● Instructions for the task: Within these records, how many lines hold "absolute"? Give the number alone.

● Input data:
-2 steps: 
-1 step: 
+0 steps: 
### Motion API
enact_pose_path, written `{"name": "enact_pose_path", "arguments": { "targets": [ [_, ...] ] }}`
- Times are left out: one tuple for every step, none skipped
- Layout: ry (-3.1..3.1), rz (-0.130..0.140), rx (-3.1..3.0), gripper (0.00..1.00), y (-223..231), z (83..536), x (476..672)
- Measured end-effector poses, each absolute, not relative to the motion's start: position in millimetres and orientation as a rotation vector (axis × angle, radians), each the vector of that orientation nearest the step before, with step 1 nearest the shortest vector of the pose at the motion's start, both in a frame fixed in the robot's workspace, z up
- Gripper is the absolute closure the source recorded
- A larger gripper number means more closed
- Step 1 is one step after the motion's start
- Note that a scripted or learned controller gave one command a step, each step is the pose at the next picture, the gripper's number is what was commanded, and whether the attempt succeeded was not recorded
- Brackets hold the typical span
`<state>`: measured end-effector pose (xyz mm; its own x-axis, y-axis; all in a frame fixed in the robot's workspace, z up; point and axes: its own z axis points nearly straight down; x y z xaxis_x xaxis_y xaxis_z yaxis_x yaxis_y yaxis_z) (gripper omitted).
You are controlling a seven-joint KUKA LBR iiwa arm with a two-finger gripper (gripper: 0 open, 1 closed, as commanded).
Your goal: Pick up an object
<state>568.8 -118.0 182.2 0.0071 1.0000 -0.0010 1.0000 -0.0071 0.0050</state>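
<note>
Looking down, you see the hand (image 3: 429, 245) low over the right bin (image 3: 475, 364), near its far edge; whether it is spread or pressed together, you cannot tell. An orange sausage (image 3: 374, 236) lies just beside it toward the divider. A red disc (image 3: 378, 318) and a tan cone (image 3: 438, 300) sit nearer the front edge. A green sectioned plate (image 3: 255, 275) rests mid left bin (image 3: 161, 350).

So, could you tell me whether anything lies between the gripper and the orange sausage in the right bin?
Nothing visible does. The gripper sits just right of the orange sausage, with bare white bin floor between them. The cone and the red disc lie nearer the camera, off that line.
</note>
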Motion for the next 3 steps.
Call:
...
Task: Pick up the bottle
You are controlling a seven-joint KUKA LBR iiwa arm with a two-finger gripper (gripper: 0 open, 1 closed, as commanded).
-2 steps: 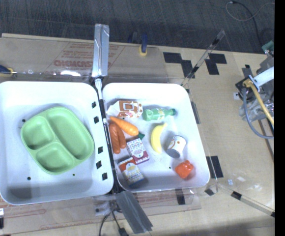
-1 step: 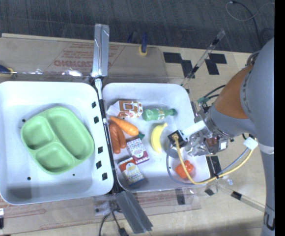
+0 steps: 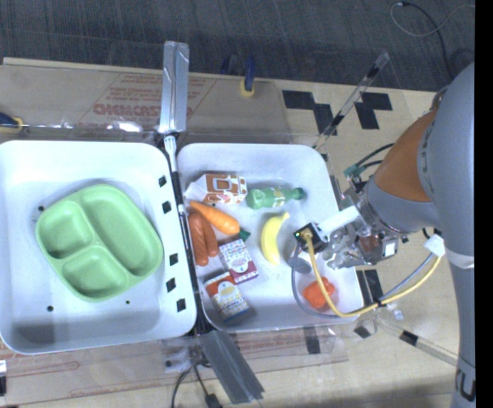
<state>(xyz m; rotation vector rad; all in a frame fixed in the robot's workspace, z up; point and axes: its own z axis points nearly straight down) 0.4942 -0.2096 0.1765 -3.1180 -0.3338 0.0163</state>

● Solution below: 2